== Segment start ==
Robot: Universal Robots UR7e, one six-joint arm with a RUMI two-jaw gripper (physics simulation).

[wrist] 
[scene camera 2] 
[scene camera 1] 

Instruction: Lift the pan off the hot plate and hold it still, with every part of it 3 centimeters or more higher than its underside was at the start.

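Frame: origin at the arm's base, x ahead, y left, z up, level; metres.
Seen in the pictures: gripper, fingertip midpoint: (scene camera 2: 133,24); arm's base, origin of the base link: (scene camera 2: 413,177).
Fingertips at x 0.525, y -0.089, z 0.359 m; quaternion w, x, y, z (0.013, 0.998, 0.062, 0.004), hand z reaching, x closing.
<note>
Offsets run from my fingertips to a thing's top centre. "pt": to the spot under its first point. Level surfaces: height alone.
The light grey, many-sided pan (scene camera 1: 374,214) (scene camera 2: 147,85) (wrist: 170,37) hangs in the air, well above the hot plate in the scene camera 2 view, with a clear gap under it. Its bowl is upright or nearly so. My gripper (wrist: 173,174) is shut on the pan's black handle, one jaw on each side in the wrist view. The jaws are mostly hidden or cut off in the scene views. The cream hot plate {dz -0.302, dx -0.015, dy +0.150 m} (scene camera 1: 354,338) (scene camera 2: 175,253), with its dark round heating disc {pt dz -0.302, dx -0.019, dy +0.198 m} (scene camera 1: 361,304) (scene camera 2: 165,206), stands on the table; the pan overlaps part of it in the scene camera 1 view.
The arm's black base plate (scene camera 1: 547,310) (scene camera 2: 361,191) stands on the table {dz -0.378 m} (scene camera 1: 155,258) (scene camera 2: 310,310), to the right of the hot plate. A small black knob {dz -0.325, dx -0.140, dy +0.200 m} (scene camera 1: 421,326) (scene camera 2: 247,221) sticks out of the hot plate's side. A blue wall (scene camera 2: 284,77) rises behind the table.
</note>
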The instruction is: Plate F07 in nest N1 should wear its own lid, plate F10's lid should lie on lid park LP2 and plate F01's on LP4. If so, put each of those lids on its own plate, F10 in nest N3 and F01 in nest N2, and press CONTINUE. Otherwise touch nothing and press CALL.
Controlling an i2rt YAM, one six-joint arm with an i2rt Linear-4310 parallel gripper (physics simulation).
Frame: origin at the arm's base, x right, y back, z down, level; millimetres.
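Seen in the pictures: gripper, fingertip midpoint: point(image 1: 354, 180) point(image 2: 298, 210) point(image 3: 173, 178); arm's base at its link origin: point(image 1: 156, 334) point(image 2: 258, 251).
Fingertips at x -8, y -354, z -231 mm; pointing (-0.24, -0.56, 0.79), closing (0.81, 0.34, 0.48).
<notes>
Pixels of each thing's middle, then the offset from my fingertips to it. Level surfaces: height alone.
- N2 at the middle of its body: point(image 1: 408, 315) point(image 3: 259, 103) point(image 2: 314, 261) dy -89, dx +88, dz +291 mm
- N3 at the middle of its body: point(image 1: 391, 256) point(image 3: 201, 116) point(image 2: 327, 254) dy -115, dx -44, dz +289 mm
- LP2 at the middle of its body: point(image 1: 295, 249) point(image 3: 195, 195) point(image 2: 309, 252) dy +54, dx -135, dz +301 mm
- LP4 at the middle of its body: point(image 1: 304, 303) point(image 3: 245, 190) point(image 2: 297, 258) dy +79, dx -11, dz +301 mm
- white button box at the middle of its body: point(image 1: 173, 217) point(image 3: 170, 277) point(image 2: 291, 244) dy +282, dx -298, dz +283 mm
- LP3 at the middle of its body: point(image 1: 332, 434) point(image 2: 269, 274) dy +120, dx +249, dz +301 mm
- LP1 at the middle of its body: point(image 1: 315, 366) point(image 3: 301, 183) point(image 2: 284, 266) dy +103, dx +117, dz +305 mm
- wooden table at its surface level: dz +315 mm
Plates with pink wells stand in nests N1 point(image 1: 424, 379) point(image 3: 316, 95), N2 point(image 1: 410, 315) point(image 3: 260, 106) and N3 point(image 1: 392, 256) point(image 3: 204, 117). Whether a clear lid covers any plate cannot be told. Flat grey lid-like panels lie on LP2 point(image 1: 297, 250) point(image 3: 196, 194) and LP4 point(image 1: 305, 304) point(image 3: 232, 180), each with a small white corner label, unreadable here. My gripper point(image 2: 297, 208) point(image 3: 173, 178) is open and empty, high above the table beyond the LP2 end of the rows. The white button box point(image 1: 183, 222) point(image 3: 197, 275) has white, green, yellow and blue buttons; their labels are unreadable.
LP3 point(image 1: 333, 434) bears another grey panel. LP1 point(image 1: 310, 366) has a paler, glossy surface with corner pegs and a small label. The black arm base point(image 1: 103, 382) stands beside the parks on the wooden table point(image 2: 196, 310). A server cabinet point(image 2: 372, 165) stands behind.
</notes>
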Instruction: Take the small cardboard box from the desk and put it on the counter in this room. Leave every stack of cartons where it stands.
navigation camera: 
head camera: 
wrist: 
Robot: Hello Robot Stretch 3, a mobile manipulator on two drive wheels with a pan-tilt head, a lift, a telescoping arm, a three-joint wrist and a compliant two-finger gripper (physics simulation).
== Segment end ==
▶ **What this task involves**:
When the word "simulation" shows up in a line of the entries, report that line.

▶ **Exercise output**:
Robot: Universal Robots UR7e, one six-joint arm with a RUMI two-jaw gripper (physics simulation).
Controlling an i2rt YAM, one six-joint arm with an i2rt Linear-4310 parallel gripper (physics simulation).
Robot: Hello Robot Stretch 3, a mobile manipulator on two drive wheels with a pan-tilt head, a lift, a telescoping arm, a three-joint wrist and a compliant two-finger gripper (physics simulation).

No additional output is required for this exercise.